Coil closure of patent ductus arteriosus

Coil closure of patent ductus arteriosus

Coil closure of patent ductus arteriosus: Before closing patent ductus arteriosus (PDA), make sure that it is not an obligatory PDA  which is needed for maintaining a ductus dependent circulation which could be either systemic, pulmonary or combined. Closure of PDA in a ductus dependent circulation can be catastrophic.

Trans catheter closure of PDA can be either by a device specifically made for the purpose or using embolisation coils. Coil closure can be either a direct delivery of a coil or a bioptome assisted delivery. Special coils with delivery systems have also been used for closure of PDA.
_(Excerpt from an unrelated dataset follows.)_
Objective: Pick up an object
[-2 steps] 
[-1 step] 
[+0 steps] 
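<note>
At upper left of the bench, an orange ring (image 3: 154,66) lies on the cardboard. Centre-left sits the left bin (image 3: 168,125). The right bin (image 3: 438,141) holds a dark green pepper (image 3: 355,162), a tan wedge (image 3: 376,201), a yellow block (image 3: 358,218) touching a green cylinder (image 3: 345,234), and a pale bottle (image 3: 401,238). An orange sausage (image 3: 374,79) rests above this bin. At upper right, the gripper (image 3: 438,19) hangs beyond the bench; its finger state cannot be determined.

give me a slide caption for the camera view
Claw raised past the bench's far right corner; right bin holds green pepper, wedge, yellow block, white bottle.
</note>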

In any case, the PDA is first confirmed by an angiogram. If an arterial puncture is made, the angiogram can be from the descending aorta using a pigtail catheter. If only venous entry is made to facilitate early hospital discharge, ductus can be crossed and check injections made. Coil delivery can be made from the venous side as well as the arterial side. In the venous route, the femoral vein is puncture by the standard percutaneous technique and sheath introduced. A multipurpose catheter with a guide wire can be used to cross the ductus from the pulmonary side. The standard guide wire is then replaced by a stiffer wire to guide the long sheath across the PDA. Once the sheath is across the PDA, the guide wire can be withdrawn. Then the embolisation coils are loaded either into a catheter for direct delivery or on a bioptome. In the direct delivery method, once the catheter loaded with the coil is across the PDA, it is withdrawn into the ampulla and the coil pushed out turn by turn so that most of it compacts in the ampulla and a portion is across the ductus and a short segment may even jut into the pulmonary artery. In bioptome assisted method the coil is allowed to fall out of the sheath by pushing and then the whole assembly is withdrawn so that most of coil compacts in the ampulla of the ductus while a short segment is across the ductus and into the pulmonary artery. Once the position is confirmed by check angio, which also confirms the proper closure of the ductus, the coil is released from the bioptome and the sheath withdrawn. Residual shunts can be closed by the delivery of additional coils. If needed, more than one coil can attached to the bioptome electively and delivered, if it is anticipated that one coil may not be enough to close the ductus. Residual shunts, unless trivial, should be closed to prevent hemolysis, which can occasionally occur. Urine colour is observed on follow up to look for discolouration suggesting hemoglobinuria due to hemolysis, which may occur rarely due to the jet across a residual PDA.